6. **Implementation Caution**
   Note the key risks of executing sector rotation β€” including the danger of mistiming the cycle, transaction costs, and tax implications. Remind the reader that sector rotation is a probabilistic strategy, not a deterministic one, and that diversification remains the foundation of prudent portfolio construction.
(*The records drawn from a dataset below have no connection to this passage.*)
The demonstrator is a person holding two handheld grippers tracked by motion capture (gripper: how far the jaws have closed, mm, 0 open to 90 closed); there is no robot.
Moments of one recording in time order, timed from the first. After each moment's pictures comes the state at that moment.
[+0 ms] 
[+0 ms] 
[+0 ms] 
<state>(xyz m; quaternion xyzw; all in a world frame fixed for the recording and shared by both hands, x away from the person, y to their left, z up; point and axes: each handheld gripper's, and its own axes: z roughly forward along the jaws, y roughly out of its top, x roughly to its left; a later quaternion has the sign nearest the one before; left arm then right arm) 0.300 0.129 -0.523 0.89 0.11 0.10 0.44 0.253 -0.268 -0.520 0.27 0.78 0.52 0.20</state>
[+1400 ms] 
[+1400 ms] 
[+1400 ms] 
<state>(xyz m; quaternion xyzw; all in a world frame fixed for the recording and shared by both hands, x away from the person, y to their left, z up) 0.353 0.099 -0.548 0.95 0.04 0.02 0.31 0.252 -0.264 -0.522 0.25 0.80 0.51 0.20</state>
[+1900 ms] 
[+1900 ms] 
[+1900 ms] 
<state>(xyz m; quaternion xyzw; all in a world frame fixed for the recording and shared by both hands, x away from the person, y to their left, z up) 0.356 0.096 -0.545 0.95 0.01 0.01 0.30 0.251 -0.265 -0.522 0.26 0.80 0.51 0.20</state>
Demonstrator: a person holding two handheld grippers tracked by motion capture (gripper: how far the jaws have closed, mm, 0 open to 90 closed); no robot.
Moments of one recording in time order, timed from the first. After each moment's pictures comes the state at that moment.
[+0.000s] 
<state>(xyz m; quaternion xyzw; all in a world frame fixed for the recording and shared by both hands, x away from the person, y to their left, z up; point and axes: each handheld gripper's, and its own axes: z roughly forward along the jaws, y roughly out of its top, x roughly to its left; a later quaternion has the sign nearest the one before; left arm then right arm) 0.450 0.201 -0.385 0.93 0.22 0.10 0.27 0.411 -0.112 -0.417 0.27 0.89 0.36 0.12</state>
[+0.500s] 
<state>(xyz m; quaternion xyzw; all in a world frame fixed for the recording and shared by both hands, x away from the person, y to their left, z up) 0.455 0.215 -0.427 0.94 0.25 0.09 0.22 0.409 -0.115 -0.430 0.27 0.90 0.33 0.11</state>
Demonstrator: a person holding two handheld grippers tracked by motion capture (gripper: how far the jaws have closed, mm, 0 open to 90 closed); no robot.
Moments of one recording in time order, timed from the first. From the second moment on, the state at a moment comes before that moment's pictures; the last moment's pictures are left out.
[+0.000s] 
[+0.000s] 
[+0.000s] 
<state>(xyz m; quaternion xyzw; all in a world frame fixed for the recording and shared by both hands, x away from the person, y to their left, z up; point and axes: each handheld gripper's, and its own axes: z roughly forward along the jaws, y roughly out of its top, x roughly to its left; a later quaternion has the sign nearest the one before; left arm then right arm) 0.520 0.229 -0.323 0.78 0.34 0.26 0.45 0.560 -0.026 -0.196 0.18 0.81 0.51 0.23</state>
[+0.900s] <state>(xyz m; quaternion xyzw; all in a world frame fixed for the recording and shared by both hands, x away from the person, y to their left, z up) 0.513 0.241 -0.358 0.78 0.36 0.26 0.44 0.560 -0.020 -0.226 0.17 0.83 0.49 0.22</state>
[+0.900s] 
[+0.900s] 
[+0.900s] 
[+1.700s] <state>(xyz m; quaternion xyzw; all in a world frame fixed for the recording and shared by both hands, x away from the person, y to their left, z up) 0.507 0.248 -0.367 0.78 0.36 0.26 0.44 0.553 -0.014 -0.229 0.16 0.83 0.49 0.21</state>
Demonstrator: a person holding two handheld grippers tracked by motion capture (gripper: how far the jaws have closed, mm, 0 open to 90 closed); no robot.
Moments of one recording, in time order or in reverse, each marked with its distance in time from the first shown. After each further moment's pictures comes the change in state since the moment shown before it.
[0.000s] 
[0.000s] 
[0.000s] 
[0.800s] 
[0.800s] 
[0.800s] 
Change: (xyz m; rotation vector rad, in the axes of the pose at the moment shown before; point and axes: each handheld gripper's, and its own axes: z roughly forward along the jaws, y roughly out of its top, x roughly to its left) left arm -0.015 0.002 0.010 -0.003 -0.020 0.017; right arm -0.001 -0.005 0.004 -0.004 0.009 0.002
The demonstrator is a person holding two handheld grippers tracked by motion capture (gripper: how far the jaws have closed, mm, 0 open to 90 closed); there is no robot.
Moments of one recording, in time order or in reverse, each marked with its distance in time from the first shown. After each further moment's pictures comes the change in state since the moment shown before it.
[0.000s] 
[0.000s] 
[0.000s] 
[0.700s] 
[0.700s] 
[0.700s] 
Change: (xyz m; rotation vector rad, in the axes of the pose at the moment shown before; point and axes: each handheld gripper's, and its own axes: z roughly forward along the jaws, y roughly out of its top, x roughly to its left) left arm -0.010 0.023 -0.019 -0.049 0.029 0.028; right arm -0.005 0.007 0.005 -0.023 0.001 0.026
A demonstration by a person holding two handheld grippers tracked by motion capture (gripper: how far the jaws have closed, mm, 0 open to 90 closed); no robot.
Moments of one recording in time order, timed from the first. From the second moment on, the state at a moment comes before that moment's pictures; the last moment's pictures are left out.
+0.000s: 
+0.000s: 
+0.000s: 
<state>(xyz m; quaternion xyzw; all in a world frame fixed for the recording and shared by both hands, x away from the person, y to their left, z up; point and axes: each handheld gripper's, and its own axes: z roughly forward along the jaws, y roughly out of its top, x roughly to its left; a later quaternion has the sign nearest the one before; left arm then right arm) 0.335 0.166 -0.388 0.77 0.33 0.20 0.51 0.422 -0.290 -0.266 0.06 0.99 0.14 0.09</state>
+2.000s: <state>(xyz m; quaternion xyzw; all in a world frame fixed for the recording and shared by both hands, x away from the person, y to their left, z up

Write with analytical precision. Distinguish clearly between historical pattern and current recommendation.

Prompt Variables

Replace each placeholder with your specific information:

[MACRO DATA β€” inflation rate, central bank policy rate, GDP growth rate, yield curve shape, unemployment rate, PMI readings, credit spreads]
[CURRENT SECTOR ALLOCATION β€” sector name, current weight %]
[ETF / INDIVIDUAL STOCKS / BOTH]

What You'll Get

A cycle phase identification with supporting data points and conflicting signals, a sector performance history table for the identified phase with Outperform/Neutral/Underperform ratings, a gap analysis comparing current versus cycle-appropriate allocation, three to five transition signals to monitor, specific rotation recommendations with ETF suggestions, and an implementation caution section.

πŸ’‘ Pro Tip

Provide macro data from at least two different sources β€” for example, official CPI alongside market-implied inflation expectations from TIPS spreads. When the two diverge, the AI can surface this tension and factor it into the cycle assessment, producing a more nuanced recommendation.

Compatible AI Tools

Claude

Best for synthesizing multiple macro signals into a coherent cycle narrative and producing the full six-section analysis. Paste macro data as a brief table. Follow up with scenario questions such as 'what if inflation re-accelerates?'

ChatGPT

Strong for structured sector performance tables and ETF suggestions. GPT-4o with browsing can pull current macro data and recent sector performance to reduce the manual data input required.

Perplexity

Excellent for sourcing current macro indicator values before running the analysis. Ask Perplexity for the latest CPI, policy rate, yield curve data, and PMI readings β€” then paste these figures into the prompt for up-to-date cycle analysis.

Gemini

Useful for combining Google Search-sourced macro data with the structured analysis. Gemini's built-in grounding allows it to verify current indicator readings and cross-reference sector ETF performance directly.